Would you write the data out once more, exactly as it is?

________________

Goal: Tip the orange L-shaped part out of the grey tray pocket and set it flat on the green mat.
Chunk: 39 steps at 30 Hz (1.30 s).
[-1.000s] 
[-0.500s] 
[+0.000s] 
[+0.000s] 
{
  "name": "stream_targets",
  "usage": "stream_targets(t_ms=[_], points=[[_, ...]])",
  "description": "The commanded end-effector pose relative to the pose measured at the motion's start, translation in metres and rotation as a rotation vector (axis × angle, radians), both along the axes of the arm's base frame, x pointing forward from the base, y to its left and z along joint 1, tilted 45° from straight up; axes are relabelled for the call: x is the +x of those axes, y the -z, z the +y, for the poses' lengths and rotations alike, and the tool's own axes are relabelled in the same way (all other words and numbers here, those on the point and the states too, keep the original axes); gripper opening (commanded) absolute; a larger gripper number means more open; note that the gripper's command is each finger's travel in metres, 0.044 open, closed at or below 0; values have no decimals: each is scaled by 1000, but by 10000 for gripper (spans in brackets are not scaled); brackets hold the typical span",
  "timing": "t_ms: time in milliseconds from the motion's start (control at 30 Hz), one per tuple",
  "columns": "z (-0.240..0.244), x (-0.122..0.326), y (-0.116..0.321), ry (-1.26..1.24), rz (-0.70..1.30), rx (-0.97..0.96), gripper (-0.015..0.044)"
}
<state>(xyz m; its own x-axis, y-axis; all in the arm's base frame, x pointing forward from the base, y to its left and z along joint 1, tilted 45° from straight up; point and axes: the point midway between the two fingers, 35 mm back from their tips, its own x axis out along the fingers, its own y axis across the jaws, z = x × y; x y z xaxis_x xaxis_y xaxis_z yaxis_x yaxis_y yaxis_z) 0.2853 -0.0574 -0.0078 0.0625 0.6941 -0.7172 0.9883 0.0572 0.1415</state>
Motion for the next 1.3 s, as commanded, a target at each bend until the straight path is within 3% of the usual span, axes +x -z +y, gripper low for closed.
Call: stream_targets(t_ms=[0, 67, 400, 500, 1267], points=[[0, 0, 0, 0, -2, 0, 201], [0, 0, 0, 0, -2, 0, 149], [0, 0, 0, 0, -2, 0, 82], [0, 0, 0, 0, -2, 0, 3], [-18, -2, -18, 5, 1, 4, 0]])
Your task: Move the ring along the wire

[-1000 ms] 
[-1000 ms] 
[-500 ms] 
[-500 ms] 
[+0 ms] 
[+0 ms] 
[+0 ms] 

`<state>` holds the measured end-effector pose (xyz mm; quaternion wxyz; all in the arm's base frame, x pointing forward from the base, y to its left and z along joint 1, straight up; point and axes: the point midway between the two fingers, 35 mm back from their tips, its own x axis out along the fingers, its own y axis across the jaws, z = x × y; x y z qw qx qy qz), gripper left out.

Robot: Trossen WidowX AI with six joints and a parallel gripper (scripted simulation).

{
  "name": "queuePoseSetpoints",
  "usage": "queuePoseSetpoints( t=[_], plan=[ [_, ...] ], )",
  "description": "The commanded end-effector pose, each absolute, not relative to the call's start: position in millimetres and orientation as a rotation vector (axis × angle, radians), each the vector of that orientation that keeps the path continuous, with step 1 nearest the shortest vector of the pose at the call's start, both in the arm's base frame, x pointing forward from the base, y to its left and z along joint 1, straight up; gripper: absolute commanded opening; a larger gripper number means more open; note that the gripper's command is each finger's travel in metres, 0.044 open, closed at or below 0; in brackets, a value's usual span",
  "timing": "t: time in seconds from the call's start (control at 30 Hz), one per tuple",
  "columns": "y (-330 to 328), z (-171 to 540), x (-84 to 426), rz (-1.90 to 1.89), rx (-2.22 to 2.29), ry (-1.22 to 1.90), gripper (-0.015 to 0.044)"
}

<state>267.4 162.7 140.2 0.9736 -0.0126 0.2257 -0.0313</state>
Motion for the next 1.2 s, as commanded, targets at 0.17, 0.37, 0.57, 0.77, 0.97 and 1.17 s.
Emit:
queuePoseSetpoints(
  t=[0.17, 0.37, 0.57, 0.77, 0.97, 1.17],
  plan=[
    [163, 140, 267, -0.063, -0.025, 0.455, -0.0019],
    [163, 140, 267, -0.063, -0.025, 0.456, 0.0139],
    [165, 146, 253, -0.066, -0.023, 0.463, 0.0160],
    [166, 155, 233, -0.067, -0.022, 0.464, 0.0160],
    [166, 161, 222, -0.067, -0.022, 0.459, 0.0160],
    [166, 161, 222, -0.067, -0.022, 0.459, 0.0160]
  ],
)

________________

**SOLUTION FOR THIS EXERCISE**
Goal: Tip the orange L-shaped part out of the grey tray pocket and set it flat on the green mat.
Chunk: 39 steps at 30 Hz (1.30 s).
[-1.000s] 
[-0.500s] 
[+0.000s] 
[+0.000s] 
{
  "name": "stream_targets",
  "usage": "stream_targets(t_ms=[_], points=[[_, ...]])",
  "description": "The commanded end-effector pose relative to the pose measured at the motion's start, translation in metres and rotation as a rotation vector (axis × angle, radians), both along the axes of the arm's base frame, x pointing forward from the base, y to its left and z along joint 1, tilted 45° from straight up; axes are relabelled for the call: x is the +x of those axes, y the -z, z the +y, for the poses' lengths and rotations alike, and the tool's own axes are relabelled in the same way (all other words and numbers here, those on the point and the states too, keep the original axes); gripper opening (commanded) absolute; a larger gripper number means more open; note that the gripper's command is each finger's travel in metres, 0.044 open, closed at or below 0; values have no decimals: each is scaled by 1000, but by 10000 for gripper (spans in brackets are not scaled); brackets hold the typical span",
  "timing": "t_ms: time in milliseconds from the motion's start (control at 30 Hz), one per tuple",
  "columns": "z (-0.240..0.244), x (-0.122..0.326), y (-0.116..0.321), ry (-1.26..1.24), rz (-0.70..1.30), rx (-0.97..0.96), gripper (-0.015..0.044)"
}
<state>(xyz m; its own x-axis, y-axis; all in the arm's base frame, x pointing forward from the base, y to its left and z along joint 1, tilted 45° from straight up; point and axes: the point midway between the two fingers, 35 mm back from their tips, its own x axis out along the fingers, its own y axis across the jaws, z = x × y; x y z xaxis_x xaxis_y xaxis_z yaxis_x yaxis_y yaxis_z) 0.2853 -0.0574 -0.0078 0.0625 0.6941 -0.7172 0.9883 0.0572 0.1415</state>
Motion for the next 1.3 s, as commanded, a target at each bend until the straight path is within 3% of the usual span, axes +x -z +y, gripper low for closed.
Call: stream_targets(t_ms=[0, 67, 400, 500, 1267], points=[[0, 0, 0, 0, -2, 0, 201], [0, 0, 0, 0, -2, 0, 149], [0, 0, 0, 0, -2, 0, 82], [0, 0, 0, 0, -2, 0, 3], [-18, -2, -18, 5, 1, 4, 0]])
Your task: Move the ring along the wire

[-1000 ms] 
[-1000 ms] 
[-500 ms] 
[-500 ms] 
[+0 ms] 
[+0 ms] 
[+0 ms] 

`<state>` holds the measured end-effector pose (xyz mm; quaternion wxyz; all in the arm's base frame, x pointing forward from the base, y to its left and z along joint 1, straight up; point and axes: the point midway between the two fingers, 35 mm back from their tips, its own x axis out along the fingers, its own y axis across the jaws, z = x × y; x y z qw qx qy qz), gripper left out.

Robot: Trossen WidowX AI with six joints and a parallel gripper (scripted simulation).

{
  "name": "queuePoseSetpoints",
  "usage": "queuePoseSetpoints( t=[_], plan=[ [_, ...] ], )",
  "description": "The commanded end-effector pose, each absolute, not relative to the call's start: position in millimetres and orientation as a rotation vector (axis × angle, radians), each the vector of that orientation that keeps the path continuous, with step 1 nearest the shortest vector of the pose at the call's start, both in the arm's base frame, x pointing forward from the base, y to its left and z along joint 1, straight up; gripper: absolute commanded opening; a larger gripper number means more open; note that the gripper's command is each finger's travel in metres, 0.044 open, closed at or below 0; in brackets, a value's usual span",
  "timing": "t: time in seconds from the call's start (control at 30 Hz), one per tuple",
  "columns": "y (-330 to 328), z (-171 to 540), x (-84 to 426), rz (-1.90 to 1.89), rx (-2.22 to 2.29), ry (-1.22 to 1.90), gripper (-0.015 to 0.044)"
}

<state>267.4 162.7 140.2 0.9736 -0.0126 0.2257 -0.0313</state>
Motion for the next 1.2 s, as commanded, targets at 0.17, 0.37, 0.57, 0.77, 0.97 and 1.17 s.
Emit:
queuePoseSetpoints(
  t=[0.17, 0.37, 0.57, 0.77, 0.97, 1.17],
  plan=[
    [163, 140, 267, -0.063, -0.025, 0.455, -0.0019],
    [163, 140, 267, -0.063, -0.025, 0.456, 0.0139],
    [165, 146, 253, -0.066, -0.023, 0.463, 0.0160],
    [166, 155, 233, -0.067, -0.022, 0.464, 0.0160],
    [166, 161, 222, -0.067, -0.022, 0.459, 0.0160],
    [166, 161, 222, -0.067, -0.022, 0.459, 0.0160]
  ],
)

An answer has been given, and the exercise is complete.